Au Maroc, pays musulman à l’identité plurielle, la période de Noël continue, chaque année, de réserver des scènes aussi discrètes que déroutantes. Dans certains foyers, on achète un sapin, on le décore, on offre des jouets et l’on partage parfois une bûche, loin de toute référence religieuse. Une pratique minoritaire mais persistante, qui alimente débats et interrogations bien au-delà des salons où elle se joue.
Souvent attribuée à l’héritage du Protectorat français, cette coutume surprend encore nombre d’étrangers européens résidant au Royaume, y compris des Français, qui peinent à en comprendre les ressorts lorsqu’ils l’observent sans clés de lecture locales. Pourtant, pour ceux qui la perpétuent, l’explication la plus récurrente se veut simple : Noël est célébré avant tout pour les enfants. Le sapin, les lumières et les cadeaux sont perçus comme un rituel festif universel, détaché de toute dimension spirituelle, destiné uniquement à créer de la joie et des souvenirs.
Cette approche se distingue clairement des traditions musulmanes, où les fêtes religieuses ne sont pas centrées sur l’enfant de la même manière. L’Achoura, souvent citée en contrepoint, relève d’une symbolique différente, presque opposée, mais rappelle que la culture marocaine n’est pas étrangère aux moments dédiés aux plus jeunes.
La persistance de Noël s’explique aussi par des facteurs plus contemporains. La dimension commerciale et urbaine joue un rôle non négligeable : vitrines décorées, grandes surfaces, jouets et sapins en vente réinstallent chaque année l’imaginaire de Noël dans l’espace public. À cela s’ajoute l’effet de la mondialisation et des réseaux sociaux, où films, séries et images festives diffusent un modèle globalisé qui séduit particulièrement les nouvelles générations.

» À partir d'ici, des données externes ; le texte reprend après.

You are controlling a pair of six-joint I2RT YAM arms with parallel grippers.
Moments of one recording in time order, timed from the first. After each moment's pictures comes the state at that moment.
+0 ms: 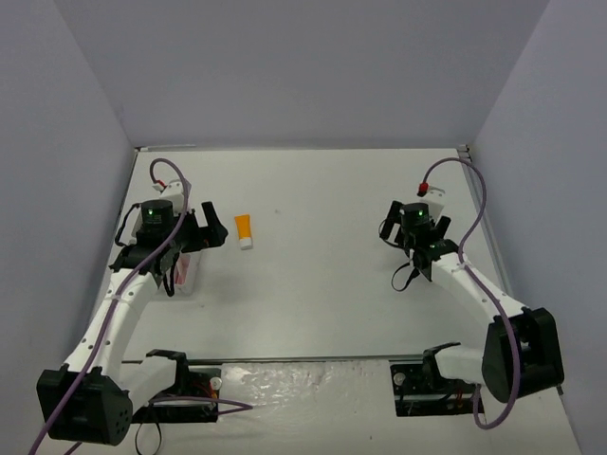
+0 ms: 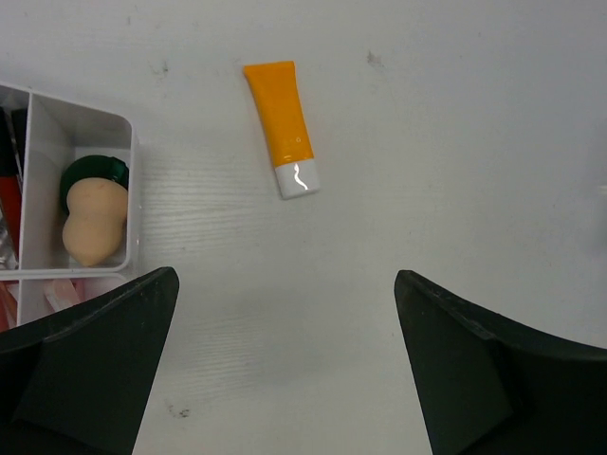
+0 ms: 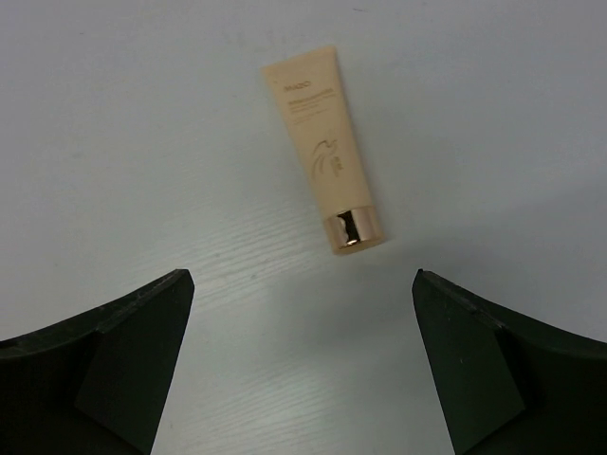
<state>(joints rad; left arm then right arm) -0.10 1.04 0.87 -0.44 0.19 -0.30 0.28 1.23 0.70 -0.15 0.42 0.45</state>
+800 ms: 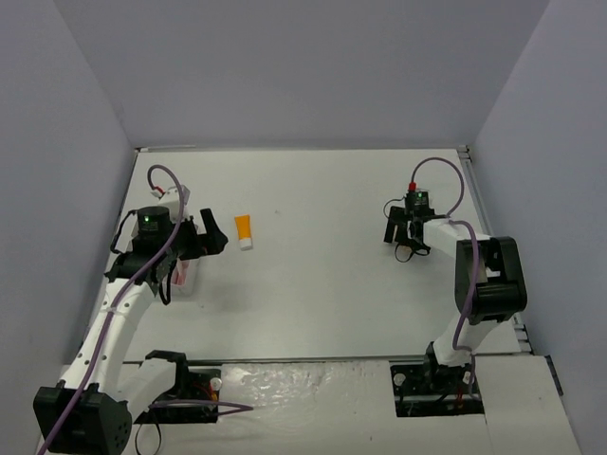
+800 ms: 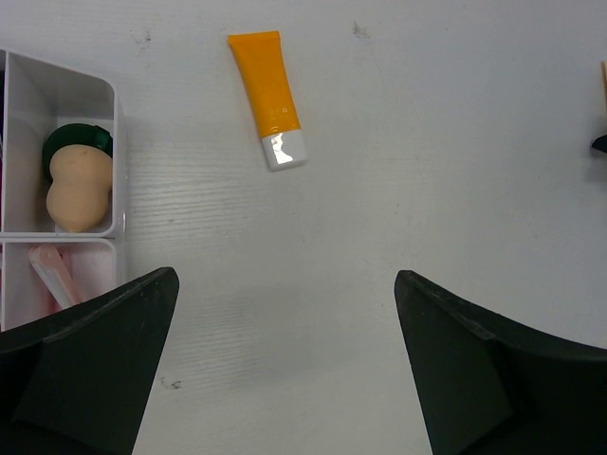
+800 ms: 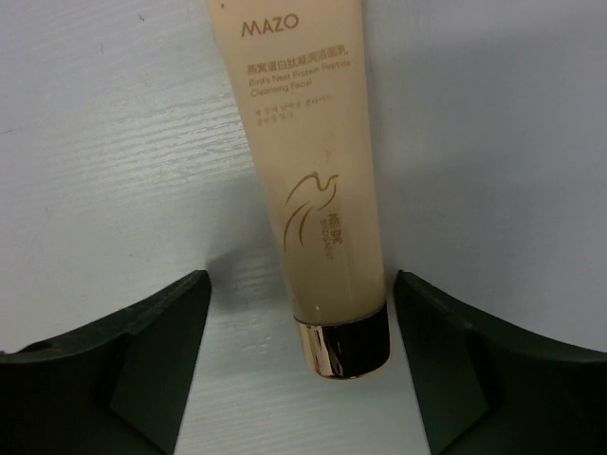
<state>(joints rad) -0.09 0.97 0.85 -0.51 0.23 -0.30 0.08 1.71 0.91 -0.19 0.13 0.28</state>
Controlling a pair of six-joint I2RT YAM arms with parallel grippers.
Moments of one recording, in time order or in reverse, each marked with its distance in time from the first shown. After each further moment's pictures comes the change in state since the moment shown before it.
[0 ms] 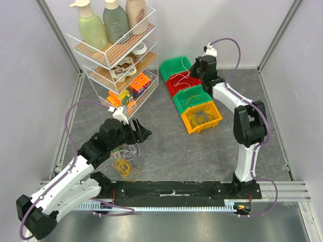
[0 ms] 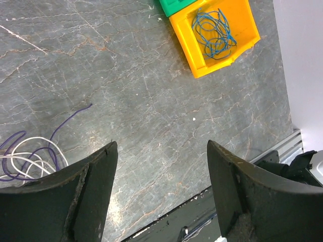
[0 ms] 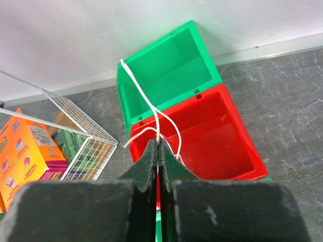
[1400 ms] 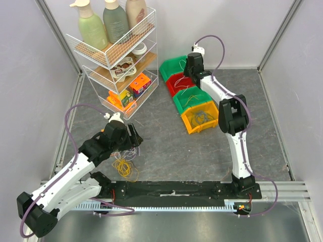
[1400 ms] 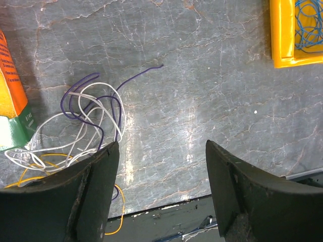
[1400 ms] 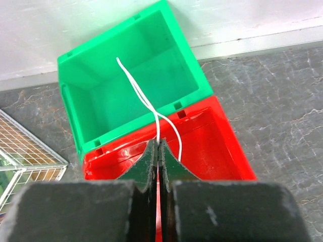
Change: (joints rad) left arm 0.000 0.044 0.031 -0.292 -0.164 -0.094; right arm 0.042 0.351 0.450 -0.260 0.150 -0.092
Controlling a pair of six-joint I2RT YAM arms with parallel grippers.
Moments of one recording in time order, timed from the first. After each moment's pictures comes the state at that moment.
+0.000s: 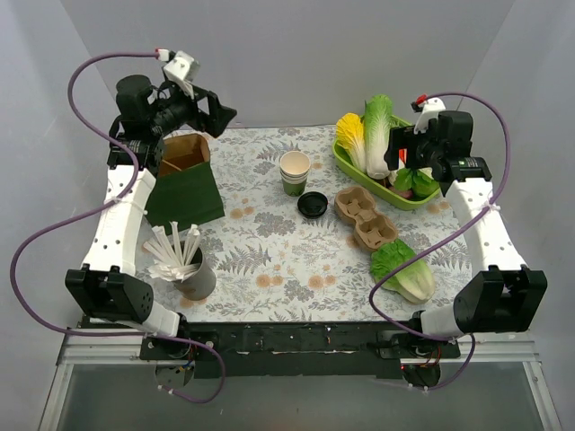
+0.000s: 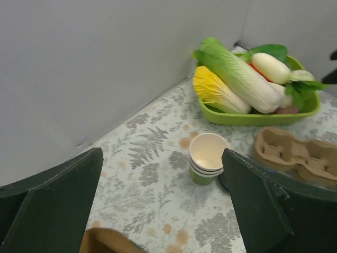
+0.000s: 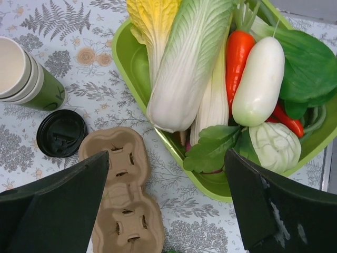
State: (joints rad) left arm -0.08 1.48 1.67 -0.23 0.60 0.07; right arm 0.05 1.39 1.35 -0.48 -0.21 -0.06
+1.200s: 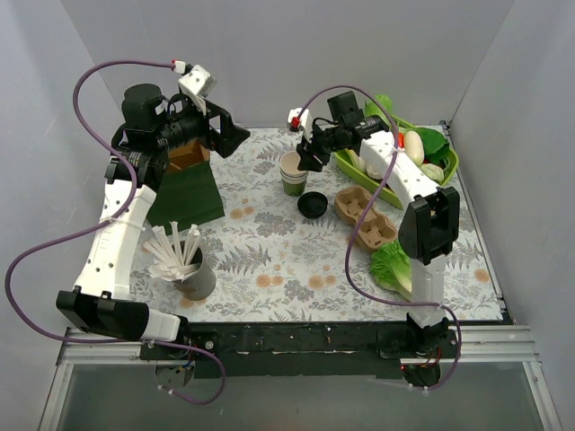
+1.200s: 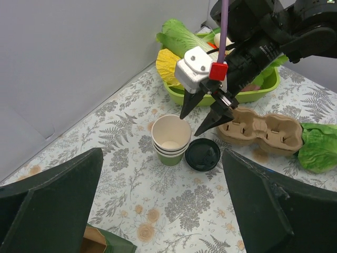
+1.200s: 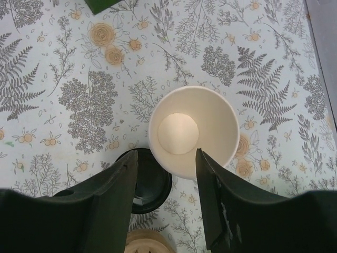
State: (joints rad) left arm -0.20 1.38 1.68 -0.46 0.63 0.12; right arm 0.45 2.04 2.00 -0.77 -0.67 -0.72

Mais cette célébration reste clivante. Ses détracteurs y voient l’expression d’un « complexe de colonisé » ou d’un attachement excessif à un héritage étranger, à l’image de l’usage du français dans certaines familles. À l’inverse, ses défenseurs revendiquent un choix intime, familial et dénué de toute portée idéologique. Deux visions irréconciliables, car elles touchent à l’identité, à l’histoire et à la liberté individuelle.
Au fond, Noël au Maroc dit surtout ceci : certaines coutumes résistent au temps, parce qu’elles relèvent du privé, de l’émotion et du choix personnel. Et il n’est peut-être ni utile ni légitime de vouloir les arbitrer.